Section: New Results

Homotopy of rewriting systems

Participants : Pierre-Louis Curien, Yves Guiraud, Philippe Malbos.

Coherence in monoidal structures

Yves Guiraud and Philippe Malbos have applied the Squier's homotopical theorem  [70] , which they had generalised to higher-dimensional rewriting systems  [52] , to several types of categories with monoidal structures. This work develops a formal setting to produce constructive proofs of coherence conditions, applied to the cases of monoidal categories, symmetric monoidal categories and braided categories. These results have been published in Mathematical Structures in Computer Science [12] .

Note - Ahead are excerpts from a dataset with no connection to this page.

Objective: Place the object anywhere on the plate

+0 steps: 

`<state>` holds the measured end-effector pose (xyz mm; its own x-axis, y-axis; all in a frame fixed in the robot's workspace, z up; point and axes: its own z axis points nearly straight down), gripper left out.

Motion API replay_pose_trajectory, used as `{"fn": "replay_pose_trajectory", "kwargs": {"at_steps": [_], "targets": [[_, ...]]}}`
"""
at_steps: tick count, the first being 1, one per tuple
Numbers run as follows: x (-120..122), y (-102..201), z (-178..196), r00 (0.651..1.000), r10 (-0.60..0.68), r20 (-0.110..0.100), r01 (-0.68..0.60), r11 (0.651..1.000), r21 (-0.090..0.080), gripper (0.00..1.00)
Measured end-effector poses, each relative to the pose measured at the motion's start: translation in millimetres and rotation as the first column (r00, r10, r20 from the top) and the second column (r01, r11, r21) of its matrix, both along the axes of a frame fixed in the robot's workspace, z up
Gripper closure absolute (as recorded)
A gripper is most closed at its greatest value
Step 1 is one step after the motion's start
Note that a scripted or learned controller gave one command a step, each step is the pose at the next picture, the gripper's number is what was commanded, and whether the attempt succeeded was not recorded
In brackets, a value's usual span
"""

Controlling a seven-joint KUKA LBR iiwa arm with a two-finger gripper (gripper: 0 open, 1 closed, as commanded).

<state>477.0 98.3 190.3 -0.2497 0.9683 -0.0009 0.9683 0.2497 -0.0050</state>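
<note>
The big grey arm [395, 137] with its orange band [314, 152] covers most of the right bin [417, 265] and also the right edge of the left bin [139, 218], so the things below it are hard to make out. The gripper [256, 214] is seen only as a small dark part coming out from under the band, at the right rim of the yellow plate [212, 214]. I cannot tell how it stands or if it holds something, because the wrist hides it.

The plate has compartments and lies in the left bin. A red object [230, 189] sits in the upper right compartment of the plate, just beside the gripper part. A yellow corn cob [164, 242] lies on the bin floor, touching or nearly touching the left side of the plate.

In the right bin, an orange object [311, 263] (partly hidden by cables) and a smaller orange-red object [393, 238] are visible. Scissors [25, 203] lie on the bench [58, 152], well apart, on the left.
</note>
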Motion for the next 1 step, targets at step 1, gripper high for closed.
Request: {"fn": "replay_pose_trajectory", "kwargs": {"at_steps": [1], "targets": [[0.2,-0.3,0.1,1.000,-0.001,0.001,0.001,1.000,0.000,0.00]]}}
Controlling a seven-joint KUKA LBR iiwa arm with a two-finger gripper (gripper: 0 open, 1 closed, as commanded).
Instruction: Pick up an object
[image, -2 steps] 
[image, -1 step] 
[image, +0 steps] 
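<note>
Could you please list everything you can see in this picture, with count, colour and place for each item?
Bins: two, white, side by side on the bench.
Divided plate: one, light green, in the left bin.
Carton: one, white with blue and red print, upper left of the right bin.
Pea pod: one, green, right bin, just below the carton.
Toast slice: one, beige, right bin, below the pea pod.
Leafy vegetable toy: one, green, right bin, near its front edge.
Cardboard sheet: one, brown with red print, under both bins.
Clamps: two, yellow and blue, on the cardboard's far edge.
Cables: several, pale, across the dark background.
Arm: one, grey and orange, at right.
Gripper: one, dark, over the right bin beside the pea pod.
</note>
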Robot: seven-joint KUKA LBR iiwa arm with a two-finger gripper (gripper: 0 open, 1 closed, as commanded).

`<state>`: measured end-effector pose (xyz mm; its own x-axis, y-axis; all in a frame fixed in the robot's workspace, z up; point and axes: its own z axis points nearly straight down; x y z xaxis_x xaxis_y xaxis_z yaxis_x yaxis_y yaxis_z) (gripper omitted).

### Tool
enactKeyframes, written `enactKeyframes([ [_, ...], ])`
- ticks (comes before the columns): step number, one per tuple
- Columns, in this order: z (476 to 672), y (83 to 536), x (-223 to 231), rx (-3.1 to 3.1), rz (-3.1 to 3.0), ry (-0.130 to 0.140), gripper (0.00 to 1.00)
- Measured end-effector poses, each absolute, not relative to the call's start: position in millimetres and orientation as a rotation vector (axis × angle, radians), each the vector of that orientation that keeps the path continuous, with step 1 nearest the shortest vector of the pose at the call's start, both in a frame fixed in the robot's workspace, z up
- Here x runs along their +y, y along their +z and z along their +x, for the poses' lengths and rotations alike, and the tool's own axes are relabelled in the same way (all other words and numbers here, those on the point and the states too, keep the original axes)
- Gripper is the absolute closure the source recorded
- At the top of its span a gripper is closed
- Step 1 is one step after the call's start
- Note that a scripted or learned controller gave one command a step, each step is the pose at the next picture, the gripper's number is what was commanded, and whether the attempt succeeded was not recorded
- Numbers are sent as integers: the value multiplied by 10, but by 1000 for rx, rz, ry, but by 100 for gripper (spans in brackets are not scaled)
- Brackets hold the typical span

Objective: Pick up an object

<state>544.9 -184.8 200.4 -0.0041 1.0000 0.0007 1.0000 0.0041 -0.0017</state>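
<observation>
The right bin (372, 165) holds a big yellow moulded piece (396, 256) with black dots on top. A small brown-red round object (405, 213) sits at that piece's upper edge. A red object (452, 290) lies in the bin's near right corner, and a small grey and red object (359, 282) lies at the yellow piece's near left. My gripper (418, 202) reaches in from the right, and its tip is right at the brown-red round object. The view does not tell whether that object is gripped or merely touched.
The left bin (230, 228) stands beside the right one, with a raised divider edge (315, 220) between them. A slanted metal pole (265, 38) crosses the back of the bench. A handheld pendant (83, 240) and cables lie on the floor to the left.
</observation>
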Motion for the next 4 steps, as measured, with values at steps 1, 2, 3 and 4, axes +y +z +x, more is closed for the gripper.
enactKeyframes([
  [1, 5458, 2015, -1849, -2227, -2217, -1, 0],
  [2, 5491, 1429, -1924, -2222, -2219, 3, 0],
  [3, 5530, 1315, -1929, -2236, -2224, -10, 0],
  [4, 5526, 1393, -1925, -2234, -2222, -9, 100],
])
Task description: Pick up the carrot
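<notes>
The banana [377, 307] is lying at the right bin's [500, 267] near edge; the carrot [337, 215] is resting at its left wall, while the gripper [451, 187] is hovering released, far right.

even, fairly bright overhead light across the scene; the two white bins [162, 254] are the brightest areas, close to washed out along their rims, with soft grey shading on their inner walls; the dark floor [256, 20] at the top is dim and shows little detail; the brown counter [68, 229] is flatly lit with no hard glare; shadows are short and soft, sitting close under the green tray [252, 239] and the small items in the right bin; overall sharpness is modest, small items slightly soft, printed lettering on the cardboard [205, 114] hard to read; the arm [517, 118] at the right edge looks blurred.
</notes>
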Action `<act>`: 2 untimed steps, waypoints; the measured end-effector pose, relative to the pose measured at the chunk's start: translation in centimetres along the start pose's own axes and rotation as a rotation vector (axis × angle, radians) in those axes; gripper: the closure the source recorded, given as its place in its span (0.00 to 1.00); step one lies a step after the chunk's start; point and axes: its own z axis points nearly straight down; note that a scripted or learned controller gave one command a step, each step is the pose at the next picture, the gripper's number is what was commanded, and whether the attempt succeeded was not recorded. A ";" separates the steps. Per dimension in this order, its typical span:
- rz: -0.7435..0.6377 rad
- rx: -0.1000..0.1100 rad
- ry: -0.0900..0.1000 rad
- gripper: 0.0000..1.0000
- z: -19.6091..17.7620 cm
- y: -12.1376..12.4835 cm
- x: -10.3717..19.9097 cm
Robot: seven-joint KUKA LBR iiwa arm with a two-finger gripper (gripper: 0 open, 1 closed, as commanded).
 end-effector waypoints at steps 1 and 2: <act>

Computation of resolutions of monoids

Yves Guiraud and Philippe Malbos have extended Squier's homotopical theory to the higher dimensions of presentations of monoids to get an algorithm transforming a convergent word rewriting system into a polygraphic resolution of the presented monoid, in the setting of Métayer  [63] . From this polygraphic resolution, this work gives an explicit procedure to recover several of the known Abelian resolutions of the monoid, generalising and relating algebraic invariants of monoids. Moreover, a polygraphic resolution corresponds to the normalisation strategies of rewriting systems and they contain all the proofs of equality between elements, together with the proofs of equality of those proofs of equality, and so on. This work has been published in Advances in Mathematics [13] . By nature, polygraphic resolutions bear many similarities with the higher-dimensional groupoids that appear in homotopical type theory when one considers the towers of identity types: this connection will be investigated by Pierre-Louis Curien, Yves Guiraud, Hugo Herbelin and Matthieu Sozeau.

Coherent presentations of Artin groups

With Stéphane Gaussent (Institut Camille Jordan, Université de Saint-Étienne), Yves Guiraud and Philippe Malbos are currently finishing an article on the rewriting properties and coherence issues in Artin groups, a class of groups that is fundamental in algebra and geometry. This work uses the formal setting of coherent presentations (a truncation of polygraphic resolutions at the level above relations) to formulate, in a common language, several known results in combinatorial group theory: one by Tits about the fundamental group of a graph associated to an Artin group  [71] , and one by Deligne about the actions of Artin groups on categories  [44] , both proved by geometrical and non-constructive methods. In this work, an improvement of Knuth-Bendix's completion procedure is introduced, called the homotopical completion-reduction procedure, and it is used to give a constructive proof of both those theorems. In fact, the method even improves the formerly known results: for example, it generalises Deligne's result to cases where his geometrical proof cannot be applied. A preliminary version of this work is available online [31] . The next objective of this collaboration is to extend the formal setting and methods to compute polygraphic resolutions of Artin groups, with a view towards two open problems of combinatorial group theory with respect to Artin groups: the decidability of the word problem and the verification that a precise topological space is a classifying space.

Higher-dimensional linear rewriting

With Samuel Mimram (CEA Saclay) and Pierre-Louis Curien, Yves Guiraud and Philippe Malbos investigate the links between set-theoretic rewriting theory and the computational methods known in symbolic algebra, such as Gröbner bases  [36] . In particular, this work is interested in extending the setting of higher-dimensional rewriting to include “linear rewriting” and, as a consequence, to be able to apply its methods in symbolic computation. One particular direction is to understand Anick's resolution  [33] , and to improve it with the completion-reduction methodology, in order to get better algorithms to compute homological invariants and to prove important properties such as Koszulness. This research direction has been presented to the first call for projects of the IDEX Sorbonne-Paris-Cité, together with Eric Hoffbeck and Muriel Livernet (LAGA, Université Paris 13) and François Métayer (PPS, Université Paris 7).